Le 28 août 1963 a marqué les esprits d’une nation tout entière. Des paroles à l’acte, c’est lors de la Marche sur Washington pour l’emploi et la liberté que le discours de Martin Luther King est devenu emblématique de la lutte contre la ségrégation aux États-Unis, une lutte toujours d’actualité.

Ce discours – qui n’ambitionnait pas l’ampleur qu’il a pris ensuite – par le pasteur et activiste sudiste Martin Luther King, a été prononcé dans un contexte où le mouvement pour les droits civiques des Noirs américains dans le pays était à son apogée.

Souvent présenté comme l’un des plus importants discours du 20ème siècle, la transmission dans les télévisions, nouvellement et largement installées dans la plupart des foyers américains, a vivement participé à sa médiatisation.

Ainsi, la Marche a réussi à réunir suffisamment de monde pour forcer l’administration Kennedy à soumettre son projet Civil Rights Act au Congrès. Un projet qui, adopté en 1964, défend l’égalité et proscrit toute forme de ségrégation et de discrimination dans les lieux publics et les écoles.

Pourtant, si la politisation de l’enjeu a marqué un pas en avant dans la lutte pour les droits civiques des Noirs américains, les mentalités américaines, elles, n’évoluent pas si rapidement.
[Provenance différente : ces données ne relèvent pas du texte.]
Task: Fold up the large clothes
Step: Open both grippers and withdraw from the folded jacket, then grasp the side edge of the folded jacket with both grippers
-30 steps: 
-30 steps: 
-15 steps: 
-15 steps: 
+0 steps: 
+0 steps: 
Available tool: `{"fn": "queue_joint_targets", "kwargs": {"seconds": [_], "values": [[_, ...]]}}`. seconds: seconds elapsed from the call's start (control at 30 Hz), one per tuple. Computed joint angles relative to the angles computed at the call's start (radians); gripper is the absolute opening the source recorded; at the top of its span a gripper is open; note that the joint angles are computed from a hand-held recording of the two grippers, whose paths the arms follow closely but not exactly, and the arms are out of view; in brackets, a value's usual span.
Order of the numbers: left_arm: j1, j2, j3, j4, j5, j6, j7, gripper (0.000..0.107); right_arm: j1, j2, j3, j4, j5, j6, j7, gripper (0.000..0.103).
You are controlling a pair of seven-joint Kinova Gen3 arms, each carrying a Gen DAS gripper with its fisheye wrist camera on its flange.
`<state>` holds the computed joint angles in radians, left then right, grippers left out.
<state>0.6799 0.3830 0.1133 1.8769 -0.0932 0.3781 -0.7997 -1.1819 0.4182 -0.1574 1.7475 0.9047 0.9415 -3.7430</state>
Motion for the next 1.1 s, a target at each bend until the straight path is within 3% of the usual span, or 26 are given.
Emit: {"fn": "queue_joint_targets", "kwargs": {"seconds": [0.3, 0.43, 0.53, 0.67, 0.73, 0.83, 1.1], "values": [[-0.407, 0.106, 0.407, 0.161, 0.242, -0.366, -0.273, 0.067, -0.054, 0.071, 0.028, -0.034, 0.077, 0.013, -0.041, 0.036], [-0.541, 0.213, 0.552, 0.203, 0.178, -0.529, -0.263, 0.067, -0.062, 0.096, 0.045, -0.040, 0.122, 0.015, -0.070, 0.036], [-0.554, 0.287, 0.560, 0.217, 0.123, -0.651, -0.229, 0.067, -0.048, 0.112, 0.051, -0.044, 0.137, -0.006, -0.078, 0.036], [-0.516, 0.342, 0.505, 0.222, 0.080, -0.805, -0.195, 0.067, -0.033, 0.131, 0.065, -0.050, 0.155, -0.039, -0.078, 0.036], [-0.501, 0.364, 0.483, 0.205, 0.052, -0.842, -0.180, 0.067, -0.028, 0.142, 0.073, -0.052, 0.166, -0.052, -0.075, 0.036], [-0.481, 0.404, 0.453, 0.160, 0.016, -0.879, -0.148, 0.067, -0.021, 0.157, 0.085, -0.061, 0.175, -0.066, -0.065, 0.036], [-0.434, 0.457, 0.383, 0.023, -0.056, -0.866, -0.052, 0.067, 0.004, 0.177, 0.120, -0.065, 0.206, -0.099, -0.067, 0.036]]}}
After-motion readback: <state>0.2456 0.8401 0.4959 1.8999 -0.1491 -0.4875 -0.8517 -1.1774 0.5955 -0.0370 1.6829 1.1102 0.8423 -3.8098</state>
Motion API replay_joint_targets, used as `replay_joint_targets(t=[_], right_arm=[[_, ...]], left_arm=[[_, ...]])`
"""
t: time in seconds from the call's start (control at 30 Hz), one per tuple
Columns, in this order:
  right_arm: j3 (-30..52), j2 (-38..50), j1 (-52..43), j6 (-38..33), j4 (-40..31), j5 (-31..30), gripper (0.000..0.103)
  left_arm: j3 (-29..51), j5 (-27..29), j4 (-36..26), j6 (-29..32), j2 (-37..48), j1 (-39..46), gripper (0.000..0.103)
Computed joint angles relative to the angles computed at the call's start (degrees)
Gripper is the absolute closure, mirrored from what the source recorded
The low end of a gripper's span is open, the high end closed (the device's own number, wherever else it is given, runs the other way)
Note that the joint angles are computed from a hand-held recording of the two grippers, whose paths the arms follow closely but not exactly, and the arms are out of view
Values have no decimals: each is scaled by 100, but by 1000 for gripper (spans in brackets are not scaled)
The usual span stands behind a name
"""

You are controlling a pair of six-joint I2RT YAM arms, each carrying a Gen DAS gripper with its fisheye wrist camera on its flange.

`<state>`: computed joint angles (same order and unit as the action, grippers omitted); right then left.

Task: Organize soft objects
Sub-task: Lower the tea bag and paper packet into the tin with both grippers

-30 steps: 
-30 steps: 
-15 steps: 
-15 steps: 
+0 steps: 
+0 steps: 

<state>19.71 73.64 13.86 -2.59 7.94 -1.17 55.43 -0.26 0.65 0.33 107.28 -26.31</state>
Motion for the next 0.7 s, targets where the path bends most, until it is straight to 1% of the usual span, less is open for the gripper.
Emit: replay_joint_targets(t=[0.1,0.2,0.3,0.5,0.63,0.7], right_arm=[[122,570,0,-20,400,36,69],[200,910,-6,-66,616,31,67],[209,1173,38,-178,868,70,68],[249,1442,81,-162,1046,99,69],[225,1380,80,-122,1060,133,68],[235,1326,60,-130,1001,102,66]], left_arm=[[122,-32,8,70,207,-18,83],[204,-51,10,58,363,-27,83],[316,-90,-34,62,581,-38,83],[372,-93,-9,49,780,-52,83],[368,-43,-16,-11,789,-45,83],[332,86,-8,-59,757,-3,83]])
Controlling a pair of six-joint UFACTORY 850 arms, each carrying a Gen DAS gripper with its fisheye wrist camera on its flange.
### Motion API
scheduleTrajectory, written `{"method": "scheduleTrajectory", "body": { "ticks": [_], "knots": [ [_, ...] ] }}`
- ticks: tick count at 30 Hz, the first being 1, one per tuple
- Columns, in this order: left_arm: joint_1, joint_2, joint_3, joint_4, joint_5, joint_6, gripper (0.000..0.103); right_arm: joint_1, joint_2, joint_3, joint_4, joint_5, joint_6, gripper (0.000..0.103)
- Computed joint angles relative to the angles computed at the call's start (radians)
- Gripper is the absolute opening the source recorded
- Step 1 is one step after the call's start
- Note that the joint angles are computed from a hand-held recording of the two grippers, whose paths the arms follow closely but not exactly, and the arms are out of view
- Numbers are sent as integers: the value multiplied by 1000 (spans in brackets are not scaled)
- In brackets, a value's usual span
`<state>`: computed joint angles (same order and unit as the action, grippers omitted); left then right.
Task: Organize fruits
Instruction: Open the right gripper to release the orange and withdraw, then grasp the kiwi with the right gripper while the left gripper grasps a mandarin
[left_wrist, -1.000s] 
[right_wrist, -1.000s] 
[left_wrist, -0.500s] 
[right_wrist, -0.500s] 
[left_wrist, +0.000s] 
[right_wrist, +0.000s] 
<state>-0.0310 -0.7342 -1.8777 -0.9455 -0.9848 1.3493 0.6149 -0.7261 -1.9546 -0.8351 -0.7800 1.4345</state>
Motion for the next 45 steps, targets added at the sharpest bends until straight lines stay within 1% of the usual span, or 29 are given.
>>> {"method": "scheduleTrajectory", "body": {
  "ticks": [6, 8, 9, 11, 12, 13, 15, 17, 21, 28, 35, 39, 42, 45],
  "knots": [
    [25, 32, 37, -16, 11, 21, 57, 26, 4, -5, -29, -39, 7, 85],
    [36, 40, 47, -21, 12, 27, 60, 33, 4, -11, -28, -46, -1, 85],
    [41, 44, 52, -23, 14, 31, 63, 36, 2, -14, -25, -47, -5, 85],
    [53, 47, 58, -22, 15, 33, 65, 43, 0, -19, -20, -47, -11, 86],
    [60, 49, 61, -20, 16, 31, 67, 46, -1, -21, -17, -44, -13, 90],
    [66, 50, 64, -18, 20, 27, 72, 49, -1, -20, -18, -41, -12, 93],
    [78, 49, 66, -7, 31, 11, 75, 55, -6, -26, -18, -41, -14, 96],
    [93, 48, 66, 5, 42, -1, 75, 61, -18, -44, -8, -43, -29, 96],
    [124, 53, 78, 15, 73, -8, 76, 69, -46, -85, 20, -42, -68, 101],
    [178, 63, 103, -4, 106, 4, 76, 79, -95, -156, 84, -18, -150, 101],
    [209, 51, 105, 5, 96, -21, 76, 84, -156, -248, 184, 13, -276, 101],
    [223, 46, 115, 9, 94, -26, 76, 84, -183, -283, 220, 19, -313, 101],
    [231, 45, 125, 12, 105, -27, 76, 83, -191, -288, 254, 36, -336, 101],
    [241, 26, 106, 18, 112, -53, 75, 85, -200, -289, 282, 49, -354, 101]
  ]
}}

Le 15 septembre 1963, quatre jeunes filles noires sont tuées par l’explosion d’une bombe à l’église baptiste à Birmingham, un attentat revendiqué par des membres du Ku Klux Klan. Cinq ans plus tard, Martin Luther King est assassiné à l’âge de 39 ans.

Les mentalités sont féroces. Elles persistent. Toutefois, le discours « I have a dream » de Luther King est porteur d’espoir encore aujourd’hui.

À l’image de la continuité de ce combat, le dernier mouvement de grande ampleur Black lives matters rappelle que la politique ne suffit pas pour changer de façon systémique les mœurs d’une société : les discriminations raciales sont affaire de tous.